The Emirates, lacking any border with Yemen, cultivated allies, notably supporting the Southern Transitional Council — an armed group seeking a breakaway state in the south. That alliance granted the Emiratis sway over strategic ports and shipping routes in the southern Arabian Peninsula.
By late 2025, those diverging interests had escalated into direct confrontation when Emirati-backed forces seized territory in southern and eastern Yemen, encompassing resource-rich areas critical to Saudi interests.
The crisis reached a climax in December, when Saudi-led forces bombed what they said was an Emirati weapons shipment bound for Yemeni separatists.
Competing visions in Sudan
The rivalry has also played out in East Africa, where a civil war in Sudan has killed tens of thousands and created one of the world’s worst humanitarian crises.
After President Omar al-Bashir’s ouster in 2019, both Saudi Arabia and the Emirates sought to shape Sudan’s political transition. As the country descended into conflict, their approaches diverged.
Saudi Arabia backs the Sudanese military, framing the support as an effort to preserve state institutions and prevent further chaos. Saudi officials view stability in Sudan as crucial to the security of Egypt — an important Saudi ally — and to the balance of power along the Red Sea.
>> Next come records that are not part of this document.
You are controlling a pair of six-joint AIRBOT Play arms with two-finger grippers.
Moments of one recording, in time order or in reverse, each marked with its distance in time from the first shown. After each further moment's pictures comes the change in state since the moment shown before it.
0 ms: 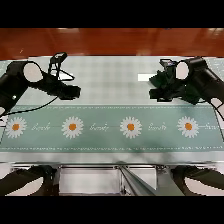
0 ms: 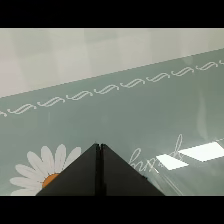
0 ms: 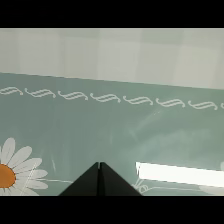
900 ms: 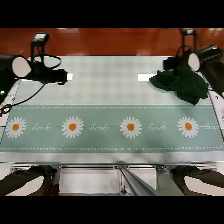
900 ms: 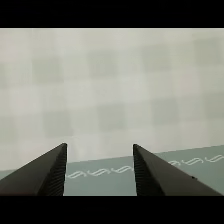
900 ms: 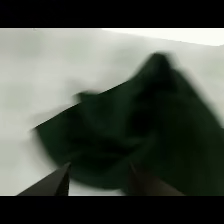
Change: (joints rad) left arm 0.109 0.032 0.048 0.220 0.167 -0.047; right arm -0.141 -0.014 0.127 -0.381 -0.467 0.043
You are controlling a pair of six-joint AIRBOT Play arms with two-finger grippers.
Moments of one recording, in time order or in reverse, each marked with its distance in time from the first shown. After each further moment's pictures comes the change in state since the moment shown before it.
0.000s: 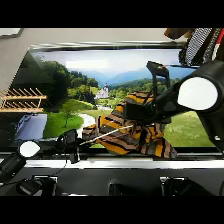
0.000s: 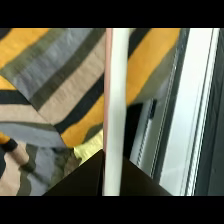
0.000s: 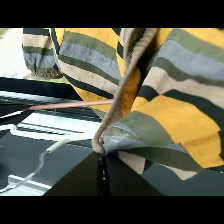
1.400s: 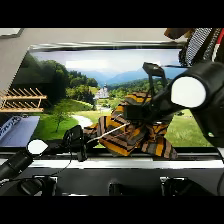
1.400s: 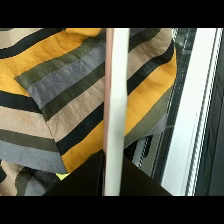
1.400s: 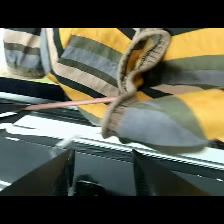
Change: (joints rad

The Emirates has been accused of supporting the Rapid Support Forces, a rival, paramilitary group. Emirati officials deny those allegations, despite evidence to the contrary.
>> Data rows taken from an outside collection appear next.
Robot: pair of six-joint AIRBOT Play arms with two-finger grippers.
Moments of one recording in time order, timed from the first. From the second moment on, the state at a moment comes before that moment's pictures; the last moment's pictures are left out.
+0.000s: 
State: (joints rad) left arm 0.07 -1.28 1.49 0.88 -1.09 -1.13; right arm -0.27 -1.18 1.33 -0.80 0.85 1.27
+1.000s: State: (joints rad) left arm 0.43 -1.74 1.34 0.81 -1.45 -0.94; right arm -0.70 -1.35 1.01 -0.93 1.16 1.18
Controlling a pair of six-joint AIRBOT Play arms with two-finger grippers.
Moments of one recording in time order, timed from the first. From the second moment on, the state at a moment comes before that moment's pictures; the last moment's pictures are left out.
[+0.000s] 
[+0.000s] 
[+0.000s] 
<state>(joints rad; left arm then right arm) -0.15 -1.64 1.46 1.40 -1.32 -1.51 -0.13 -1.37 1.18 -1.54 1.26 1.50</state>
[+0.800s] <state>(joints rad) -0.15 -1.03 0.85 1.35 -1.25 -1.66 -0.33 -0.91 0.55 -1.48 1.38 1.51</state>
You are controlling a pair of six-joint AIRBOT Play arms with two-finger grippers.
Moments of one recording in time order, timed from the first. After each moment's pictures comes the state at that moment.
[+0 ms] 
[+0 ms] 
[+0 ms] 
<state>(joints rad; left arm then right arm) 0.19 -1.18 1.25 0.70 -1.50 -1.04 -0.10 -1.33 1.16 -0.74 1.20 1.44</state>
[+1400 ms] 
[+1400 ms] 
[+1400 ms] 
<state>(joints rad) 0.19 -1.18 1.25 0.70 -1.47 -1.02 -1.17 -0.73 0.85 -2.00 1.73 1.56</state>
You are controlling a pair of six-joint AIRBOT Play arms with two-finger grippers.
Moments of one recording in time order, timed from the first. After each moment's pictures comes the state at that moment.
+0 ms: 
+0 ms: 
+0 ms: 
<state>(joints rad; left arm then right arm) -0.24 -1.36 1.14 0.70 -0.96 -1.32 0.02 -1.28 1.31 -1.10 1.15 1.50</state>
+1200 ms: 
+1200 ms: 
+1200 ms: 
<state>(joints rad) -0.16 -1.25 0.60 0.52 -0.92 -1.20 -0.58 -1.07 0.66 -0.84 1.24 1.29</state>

Friction, but no sign of severing ties
The rift has even drawn in the White House. In November, President Trump told Sheikh Mohammed of the Emirates that Prince Mohammed of Saudi Arabia had urged him to impose sanctions on the Emirates over its alleged support for the Rapid Support Forces in Sudan, according to four people briefed on the call.
Within weeks, the spat between the two countries became bitterly public, shattering decades of official cordiality.
Still, neither Gulf country has signaled a willingness to sever ties, and officials on both sides describe the relationship as strategically important. Historically, in times of crisis, the countries have banded together.
After the Emirates came under renewed Iranian attack on Monday, Prince Mohammed called Sheikh Mohammed to condemn the strikes and to express support for the Emirates as it defends its security, the official Saudi news agency reported.
But the Emirates’ OPEC departure indicated that even the war with Iran cannot erase fundamental tensions between the two leaders. The strained relationship between the Gulf powerhouses is likely to influence the region’s trajectory for years to come.
Vivian Nereim contributed reporting from Riyadh, Saudi Arabia.